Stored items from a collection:
━━━━━━━━━━━━━━━━

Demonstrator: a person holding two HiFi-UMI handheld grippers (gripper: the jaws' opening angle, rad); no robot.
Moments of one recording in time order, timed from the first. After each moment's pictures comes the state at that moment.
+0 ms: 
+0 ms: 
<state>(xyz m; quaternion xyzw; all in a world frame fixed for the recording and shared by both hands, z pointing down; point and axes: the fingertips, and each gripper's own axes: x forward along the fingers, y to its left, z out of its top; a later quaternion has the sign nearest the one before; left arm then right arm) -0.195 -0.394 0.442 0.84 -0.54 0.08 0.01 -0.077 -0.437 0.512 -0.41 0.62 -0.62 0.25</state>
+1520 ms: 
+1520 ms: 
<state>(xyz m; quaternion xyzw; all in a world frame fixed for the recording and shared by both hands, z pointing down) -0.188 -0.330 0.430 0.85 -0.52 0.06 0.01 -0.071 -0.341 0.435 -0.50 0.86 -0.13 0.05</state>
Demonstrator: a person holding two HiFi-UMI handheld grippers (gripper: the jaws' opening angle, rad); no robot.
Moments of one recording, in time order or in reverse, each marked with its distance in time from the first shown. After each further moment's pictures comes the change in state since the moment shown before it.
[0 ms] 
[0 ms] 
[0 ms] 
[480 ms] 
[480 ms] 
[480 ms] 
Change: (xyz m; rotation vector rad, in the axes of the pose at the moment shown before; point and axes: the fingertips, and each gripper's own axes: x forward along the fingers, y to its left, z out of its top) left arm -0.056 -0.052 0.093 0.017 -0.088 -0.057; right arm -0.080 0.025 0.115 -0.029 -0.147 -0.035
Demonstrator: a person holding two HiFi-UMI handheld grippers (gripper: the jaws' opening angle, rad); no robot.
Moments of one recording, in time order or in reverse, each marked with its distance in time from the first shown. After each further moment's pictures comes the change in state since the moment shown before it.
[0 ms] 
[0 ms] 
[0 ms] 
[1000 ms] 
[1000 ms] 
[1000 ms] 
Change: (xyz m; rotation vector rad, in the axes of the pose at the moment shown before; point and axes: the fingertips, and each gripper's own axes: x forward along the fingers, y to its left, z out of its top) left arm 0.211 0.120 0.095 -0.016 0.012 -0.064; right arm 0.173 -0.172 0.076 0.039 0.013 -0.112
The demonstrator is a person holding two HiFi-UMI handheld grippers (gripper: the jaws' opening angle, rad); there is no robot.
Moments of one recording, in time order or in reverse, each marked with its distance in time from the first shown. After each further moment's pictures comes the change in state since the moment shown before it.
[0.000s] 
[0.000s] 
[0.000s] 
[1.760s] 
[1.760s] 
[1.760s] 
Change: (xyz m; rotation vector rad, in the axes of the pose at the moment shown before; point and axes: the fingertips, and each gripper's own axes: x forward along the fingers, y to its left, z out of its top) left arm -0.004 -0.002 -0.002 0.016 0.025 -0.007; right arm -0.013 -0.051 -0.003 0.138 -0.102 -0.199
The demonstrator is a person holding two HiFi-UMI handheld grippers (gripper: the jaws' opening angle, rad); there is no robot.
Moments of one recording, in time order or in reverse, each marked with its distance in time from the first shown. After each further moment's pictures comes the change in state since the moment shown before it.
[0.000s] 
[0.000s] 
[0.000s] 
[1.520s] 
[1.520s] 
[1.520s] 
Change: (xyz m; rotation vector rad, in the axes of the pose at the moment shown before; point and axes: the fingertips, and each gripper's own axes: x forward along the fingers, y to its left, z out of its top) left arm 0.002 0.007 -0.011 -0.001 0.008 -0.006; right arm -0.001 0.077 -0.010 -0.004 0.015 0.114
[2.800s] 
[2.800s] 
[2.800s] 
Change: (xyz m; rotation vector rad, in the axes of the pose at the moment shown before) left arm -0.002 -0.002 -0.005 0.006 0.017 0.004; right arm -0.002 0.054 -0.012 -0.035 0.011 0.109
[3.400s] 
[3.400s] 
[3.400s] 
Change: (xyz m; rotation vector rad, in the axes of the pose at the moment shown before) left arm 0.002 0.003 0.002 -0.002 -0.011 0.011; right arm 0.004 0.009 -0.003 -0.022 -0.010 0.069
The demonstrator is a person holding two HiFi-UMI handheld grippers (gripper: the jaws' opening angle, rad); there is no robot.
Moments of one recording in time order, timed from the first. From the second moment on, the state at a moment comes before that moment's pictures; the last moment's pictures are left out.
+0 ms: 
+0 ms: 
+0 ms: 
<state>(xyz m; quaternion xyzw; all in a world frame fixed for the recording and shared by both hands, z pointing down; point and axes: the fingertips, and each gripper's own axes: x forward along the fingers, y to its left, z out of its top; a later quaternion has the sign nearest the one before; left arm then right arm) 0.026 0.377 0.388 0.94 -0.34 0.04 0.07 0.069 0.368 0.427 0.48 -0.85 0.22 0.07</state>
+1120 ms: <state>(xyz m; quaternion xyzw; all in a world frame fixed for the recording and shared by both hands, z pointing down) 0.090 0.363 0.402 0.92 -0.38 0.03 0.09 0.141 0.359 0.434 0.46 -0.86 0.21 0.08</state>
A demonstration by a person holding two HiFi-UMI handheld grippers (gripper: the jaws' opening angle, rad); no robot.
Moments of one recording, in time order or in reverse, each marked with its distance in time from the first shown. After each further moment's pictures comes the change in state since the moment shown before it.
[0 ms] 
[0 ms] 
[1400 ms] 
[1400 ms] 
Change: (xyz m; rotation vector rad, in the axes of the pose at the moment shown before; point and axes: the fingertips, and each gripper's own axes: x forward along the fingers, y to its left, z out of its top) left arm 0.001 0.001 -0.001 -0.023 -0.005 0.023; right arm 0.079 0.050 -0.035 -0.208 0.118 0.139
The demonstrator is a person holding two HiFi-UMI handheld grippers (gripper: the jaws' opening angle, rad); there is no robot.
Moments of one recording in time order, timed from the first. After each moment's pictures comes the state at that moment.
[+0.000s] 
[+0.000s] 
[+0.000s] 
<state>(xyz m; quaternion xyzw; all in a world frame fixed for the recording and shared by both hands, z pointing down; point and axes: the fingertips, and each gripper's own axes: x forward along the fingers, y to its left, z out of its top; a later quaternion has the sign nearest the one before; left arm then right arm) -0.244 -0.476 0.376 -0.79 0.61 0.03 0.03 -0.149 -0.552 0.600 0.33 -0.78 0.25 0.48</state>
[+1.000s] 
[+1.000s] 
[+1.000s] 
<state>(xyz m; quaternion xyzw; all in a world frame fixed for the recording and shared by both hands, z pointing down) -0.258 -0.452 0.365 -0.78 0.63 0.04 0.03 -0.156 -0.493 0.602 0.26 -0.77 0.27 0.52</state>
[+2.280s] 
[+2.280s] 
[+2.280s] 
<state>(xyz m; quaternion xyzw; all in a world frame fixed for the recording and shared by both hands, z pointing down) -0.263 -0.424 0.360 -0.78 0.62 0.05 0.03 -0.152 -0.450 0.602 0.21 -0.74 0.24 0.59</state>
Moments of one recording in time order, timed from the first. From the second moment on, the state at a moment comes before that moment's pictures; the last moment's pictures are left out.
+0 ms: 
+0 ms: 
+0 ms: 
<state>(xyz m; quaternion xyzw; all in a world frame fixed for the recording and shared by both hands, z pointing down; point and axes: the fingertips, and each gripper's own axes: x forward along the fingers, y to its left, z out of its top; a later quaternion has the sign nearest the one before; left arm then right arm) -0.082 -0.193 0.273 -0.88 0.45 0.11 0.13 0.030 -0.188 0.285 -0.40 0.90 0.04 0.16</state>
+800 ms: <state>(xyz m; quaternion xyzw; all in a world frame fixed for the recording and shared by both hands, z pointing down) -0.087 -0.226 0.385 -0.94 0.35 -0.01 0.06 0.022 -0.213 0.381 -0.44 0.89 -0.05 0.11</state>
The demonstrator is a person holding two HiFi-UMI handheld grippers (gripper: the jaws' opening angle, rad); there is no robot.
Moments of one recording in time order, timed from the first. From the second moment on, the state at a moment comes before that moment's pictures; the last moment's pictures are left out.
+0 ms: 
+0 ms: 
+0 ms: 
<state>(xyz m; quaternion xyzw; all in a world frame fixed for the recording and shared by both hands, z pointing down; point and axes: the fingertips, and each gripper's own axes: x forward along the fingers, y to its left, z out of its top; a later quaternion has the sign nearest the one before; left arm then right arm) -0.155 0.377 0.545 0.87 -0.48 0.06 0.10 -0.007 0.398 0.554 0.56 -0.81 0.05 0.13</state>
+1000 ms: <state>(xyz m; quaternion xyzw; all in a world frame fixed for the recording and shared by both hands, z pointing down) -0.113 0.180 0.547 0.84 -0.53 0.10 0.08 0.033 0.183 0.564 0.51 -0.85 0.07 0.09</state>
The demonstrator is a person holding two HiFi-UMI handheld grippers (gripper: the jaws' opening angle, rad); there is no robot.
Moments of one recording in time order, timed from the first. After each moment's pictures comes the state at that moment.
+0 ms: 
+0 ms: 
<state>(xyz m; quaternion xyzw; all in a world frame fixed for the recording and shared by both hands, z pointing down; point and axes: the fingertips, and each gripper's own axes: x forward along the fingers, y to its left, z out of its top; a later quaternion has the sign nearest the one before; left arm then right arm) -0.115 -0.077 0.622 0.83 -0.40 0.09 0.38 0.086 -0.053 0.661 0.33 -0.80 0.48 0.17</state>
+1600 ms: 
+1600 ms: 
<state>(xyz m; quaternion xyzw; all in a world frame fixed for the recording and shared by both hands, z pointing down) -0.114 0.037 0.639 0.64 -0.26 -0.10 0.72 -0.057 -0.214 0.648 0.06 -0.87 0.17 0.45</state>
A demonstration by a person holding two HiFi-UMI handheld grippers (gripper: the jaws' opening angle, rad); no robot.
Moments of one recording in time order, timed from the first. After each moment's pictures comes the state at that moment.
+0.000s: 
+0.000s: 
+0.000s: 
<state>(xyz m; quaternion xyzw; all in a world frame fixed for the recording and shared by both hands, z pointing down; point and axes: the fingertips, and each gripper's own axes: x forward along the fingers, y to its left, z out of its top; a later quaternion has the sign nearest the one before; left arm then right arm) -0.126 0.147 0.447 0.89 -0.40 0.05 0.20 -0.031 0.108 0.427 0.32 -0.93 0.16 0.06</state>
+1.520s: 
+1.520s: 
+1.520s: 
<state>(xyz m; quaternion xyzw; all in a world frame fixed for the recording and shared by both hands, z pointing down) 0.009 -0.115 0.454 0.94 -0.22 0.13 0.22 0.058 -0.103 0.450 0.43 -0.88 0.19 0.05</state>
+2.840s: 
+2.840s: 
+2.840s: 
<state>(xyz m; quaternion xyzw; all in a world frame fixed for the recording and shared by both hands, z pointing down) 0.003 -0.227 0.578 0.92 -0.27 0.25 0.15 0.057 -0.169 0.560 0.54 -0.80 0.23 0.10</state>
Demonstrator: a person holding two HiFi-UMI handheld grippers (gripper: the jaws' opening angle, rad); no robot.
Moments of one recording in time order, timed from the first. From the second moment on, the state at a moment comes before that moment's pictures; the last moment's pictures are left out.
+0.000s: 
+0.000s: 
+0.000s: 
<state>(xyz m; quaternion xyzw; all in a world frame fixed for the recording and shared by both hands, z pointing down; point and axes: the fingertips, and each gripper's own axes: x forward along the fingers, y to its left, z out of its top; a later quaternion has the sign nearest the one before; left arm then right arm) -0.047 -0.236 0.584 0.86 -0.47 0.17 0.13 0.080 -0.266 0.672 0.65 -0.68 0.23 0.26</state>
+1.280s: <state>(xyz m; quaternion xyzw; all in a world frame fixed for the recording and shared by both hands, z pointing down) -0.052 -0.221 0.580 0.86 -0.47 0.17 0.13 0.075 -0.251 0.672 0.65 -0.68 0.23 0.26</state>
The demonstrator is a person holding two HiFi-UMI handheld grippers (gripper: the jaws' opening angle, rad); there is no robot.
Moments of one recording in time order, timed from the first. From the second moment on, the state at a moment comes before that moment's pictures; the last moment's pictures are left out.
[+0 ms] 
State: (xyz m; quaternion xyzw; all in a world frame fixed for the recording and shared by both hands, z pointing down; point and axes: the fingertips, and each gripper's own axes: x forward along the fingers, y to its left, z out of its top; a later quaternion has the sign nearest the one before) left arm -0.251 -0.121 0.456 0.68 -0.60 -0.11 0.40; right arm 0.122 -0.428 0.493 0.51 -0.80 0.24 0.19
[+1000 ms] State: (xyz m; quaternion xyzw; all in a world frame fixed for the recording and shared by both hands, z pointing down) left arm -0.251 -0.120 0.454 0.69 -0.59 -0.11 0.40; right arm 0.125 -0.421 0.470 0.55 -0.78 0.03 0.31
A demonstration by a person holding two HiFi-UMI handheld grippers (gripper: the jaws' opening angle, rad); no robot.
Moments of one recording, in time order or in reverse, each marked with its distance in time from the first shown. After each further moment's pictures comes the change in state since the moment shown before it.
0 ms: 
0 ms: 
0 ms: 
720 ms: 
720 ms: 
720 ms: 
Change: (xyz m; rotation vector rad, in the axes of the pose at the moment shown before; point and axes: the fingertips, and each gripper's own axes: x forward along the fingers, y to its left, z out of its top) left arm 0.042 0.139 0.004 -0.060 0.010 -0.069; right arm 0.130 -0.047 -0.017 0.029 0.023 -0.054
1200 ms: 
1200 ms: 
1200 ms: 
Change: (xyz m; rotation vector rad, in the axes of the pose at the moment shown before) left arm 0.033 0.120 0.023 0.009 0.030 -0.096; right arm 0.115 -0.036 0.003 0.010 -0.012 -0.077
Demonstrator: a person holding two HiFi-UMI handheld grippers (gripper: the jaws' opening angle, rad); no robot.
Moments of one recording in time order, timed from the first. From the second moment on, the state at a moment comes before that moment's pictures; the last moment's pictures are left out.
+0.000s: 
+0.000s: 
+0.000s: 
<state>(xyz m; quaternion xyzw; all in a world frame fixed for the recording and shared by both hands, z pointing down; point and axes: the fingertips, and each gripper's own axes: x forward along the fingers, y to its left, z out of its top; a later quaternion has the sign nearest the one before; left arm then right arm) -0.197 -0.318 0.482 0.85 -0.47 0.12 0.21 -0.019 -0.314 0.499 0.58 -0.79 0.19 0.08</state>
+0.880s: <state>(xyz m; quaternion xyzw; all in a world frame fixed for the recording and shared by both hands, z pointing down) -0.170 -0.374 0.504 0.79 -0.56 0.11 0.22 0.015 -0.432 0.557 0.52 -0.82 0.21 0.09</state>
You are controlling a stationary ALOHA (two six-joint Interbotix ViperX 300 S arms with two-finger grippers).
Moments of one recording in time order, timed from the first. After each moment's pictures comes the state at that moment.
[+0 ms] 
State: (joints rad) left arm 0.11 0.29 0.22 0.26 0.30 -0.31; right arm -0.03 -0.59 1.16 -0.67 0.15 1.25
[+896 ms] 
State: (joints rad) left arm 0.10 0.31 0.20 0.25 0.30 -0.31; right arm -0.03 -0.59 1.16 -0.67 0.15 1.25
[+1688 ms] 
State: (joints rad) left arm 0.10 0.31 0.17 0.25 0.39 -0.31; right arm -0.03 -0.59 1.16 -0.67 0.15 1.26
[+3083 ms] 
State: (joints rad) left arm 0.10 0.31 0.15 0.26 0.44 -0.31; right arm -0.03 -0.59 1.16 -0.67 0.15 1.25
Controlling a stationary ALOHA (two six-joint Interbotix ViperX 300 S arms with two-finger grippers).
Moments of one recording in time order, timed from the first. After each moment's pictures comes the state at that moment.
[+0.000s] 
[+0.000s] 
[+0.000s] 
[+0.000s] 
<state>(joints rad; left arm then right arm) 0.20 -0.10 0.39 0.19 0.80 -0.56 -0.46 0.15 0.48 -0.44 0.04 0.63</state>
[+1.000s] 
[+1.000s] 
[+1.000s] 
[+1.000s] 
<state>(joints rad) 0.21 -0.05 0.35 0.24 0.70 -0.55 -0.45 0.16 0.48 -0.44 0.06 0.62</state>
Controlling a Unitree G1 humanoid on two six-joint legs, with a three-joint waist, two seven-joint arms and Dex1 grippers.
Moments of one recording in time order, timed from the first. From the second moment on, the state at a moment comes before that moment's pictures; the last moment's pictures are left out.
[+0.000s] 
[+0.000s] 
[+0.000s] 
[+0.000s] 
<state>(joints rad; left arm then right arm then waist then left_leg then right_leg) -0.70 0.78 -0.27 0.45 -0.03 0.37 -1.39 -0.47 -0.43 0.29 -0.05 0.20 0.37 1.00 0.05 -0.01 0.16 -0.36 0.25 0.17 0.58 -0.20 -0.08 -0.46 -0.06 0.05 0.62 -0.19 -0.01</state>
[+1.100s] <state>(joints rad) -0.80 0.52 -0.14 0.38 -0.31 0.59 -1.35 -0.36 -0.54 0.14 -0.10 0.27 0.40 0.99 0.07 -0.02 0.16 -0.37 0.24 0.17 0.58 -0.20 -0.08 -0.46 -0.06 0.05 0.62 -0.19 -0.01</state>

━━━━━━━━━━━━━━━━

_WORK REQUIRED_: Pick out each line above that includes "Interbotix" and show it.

_OUTPUT_:
You are controlling a stationary ALOHA (two six-joint Interbotix ViperX 300 S arms with two-finger grippers).
Controlling a stationary ALOHA (two six-joint Interbotix ViperX 300 S arms with two-finger grippers).

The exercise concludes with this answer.